Baker also questioned how the road map would fit in with the alert level system, both within and outside Auckland.
“Particularly, it’s not clear how stages two and three relate to the alert level system, and I think it would have been easier to express them as part of that,” he said.
“You might have Auckland at different stages that the rest of the country is able to be at.”
But he was pleased that, in the medium term, the Government appeared to remain focused on what he said could still effectively be called elimination.
“I think it’s good to look into fine-tuning your level 3 to increase people’s freedoms, while at the same time not endangering what level 3 is trying to do.”
Baker said the road map recognised that transmission was much less common outdoors – and that allowing more outside movement was a positive move with summer nearing.
“The school holidays fits with this too, but fundamentally, people are still staying home.”
Hendy urged Aucklanders to be vigilant and do their part toward containing Delta.
“Meeting other families and friends outside is lower risk, but definitely not zero risk, so it will be important that people exercise caution and wear masks if they are going to do so,” he said.
“If you are meeting friends who are not yet vaccinated, encourage them to get their shots as soon as possible.

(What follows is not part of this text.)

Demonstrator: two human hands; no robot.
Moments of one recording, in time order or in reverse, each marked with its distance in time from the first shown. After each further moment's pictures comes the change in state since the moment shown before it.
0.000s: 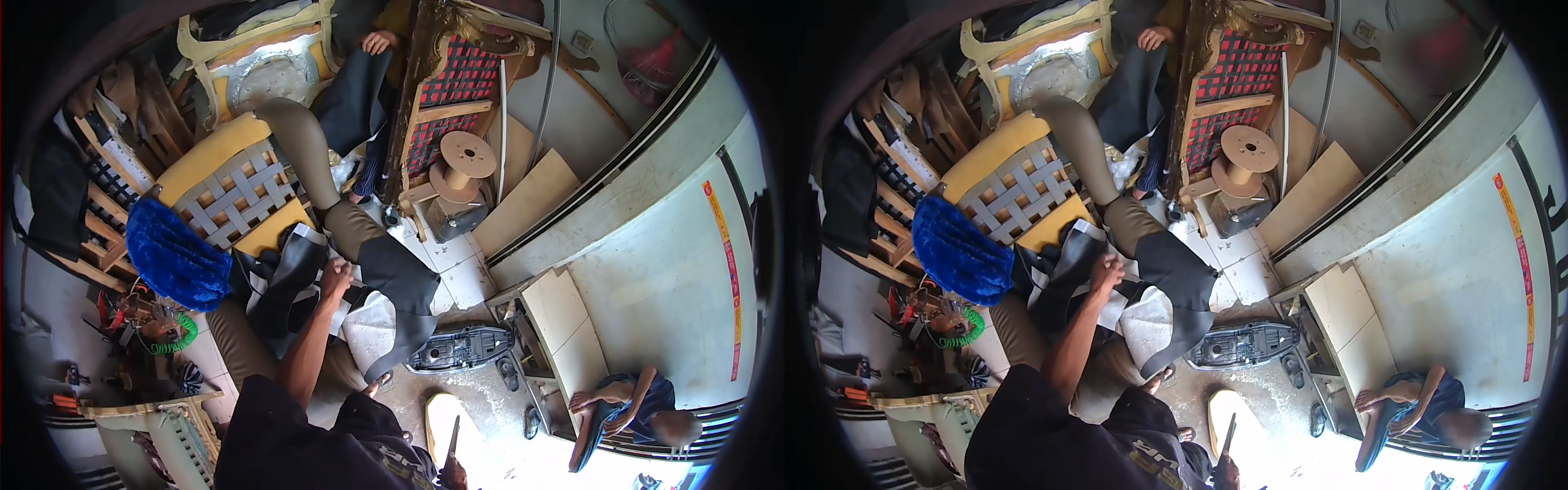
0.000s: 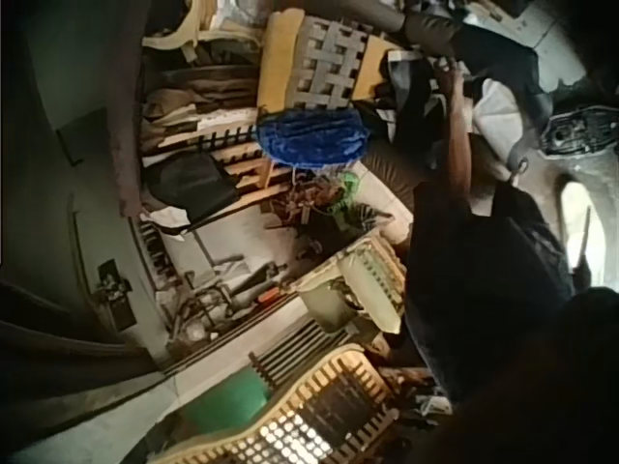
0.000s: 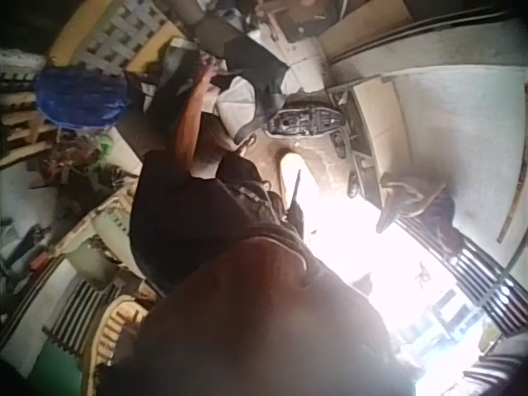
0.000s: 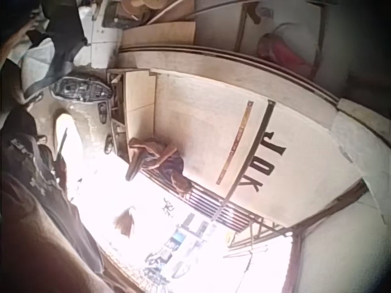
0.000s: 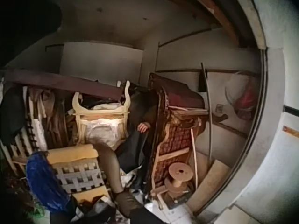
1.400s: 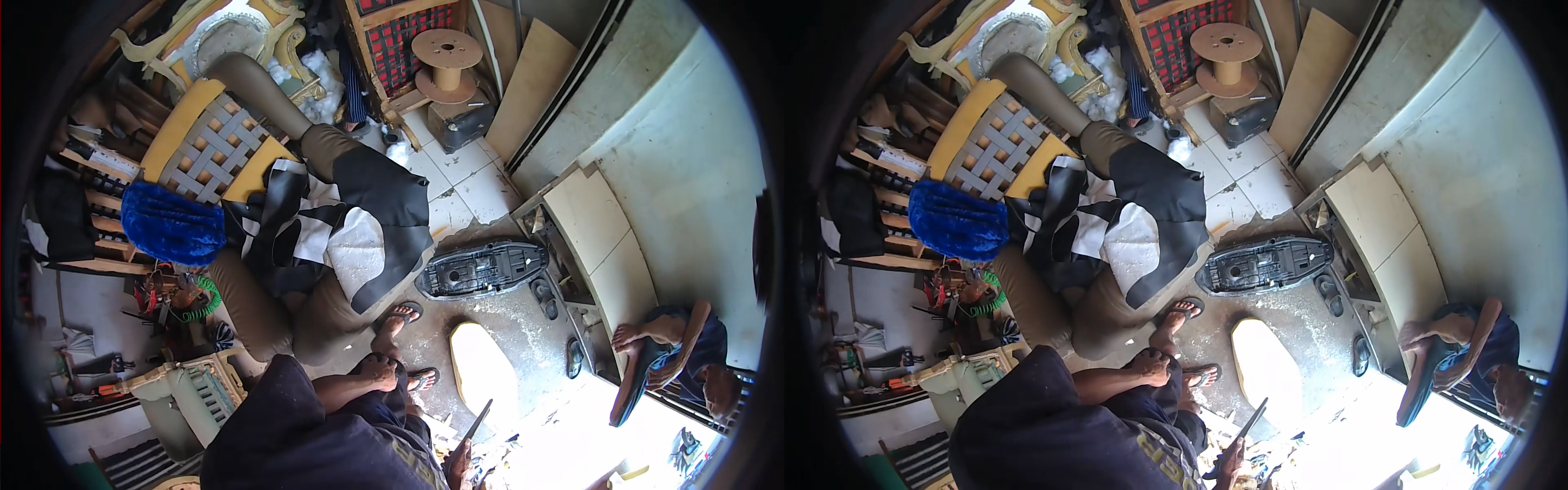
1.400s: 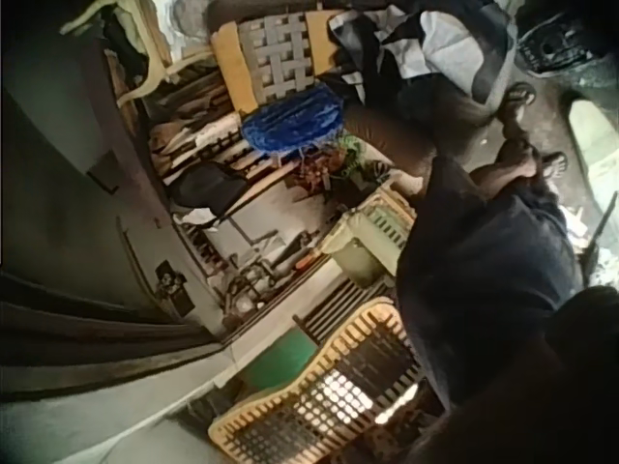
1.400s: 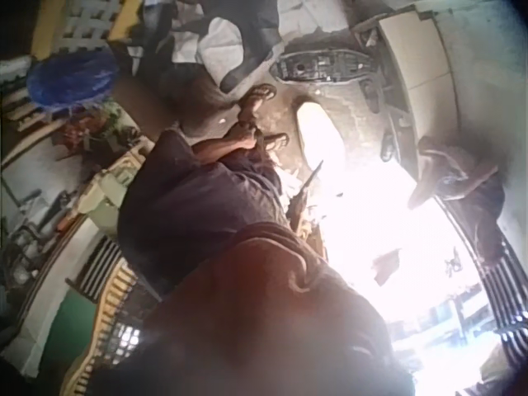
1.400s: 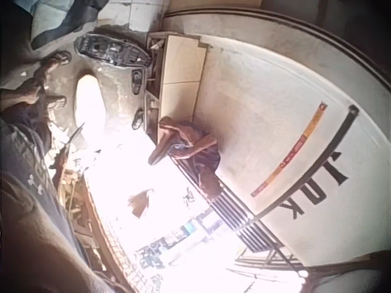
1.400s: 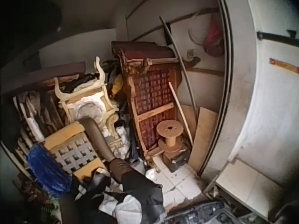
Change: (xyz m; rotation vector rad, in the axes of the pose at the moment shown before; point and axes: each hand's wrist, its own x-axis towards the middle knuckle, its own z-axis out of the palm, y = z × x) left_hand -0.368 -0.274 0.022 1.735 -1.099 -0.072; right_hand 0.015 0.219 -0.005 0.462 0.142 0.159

“Fully vaccinated people are less likely to catch the virus if exposed and less likely to pass it on.”
Otago University Pasifika immunologist Dr Dianne Sika-Paotonu said that, if not careful, the country could be at serious risk of allowing our health system to become overwhelmed, given it was already under strain and burdened even before the pandemic began.
“One only has to consider the situation in other countries with their high hospitalisations and deaths, for a reality check.”

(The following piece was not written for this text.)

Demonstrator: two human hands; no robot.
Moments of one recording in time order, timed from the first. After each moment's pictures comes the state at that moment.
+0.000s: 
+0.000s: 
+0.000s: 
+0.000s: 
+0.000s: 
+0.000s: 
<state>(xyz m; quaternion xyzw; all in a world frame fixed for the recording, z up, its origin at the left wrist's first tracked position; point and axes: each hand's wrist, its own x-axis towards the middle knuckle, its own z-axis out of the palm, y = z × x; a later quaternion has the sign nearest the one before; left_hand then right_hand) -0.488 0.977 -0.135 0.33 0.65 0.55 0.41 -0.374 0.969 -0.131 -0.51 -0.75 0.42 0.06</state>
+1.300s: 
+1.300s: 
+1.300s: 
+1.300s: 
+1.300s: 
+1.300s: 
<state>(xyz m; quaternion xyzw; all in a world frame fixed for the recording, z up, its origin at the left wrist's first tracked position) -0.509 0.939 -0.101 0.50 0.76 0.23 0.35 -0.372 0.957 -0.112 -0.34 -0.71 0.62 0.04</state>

She said faster vaccination, testing and prevention efforts must continue in a way that reduced barriers and built trust for people – with appropriate and targeted approaches focused on getting help and assistance out to those who need it most.
“Caution and compassion will be needed moving forward, as a high degree of risk remains for all in Aotearoa New Zealand, but especially for our most vulnerable communities,” she said.
“Get vaccinated, get tested, follow the alert level rules, and reach out to others and help them do the same – we cannot give up fighting Covid-19.”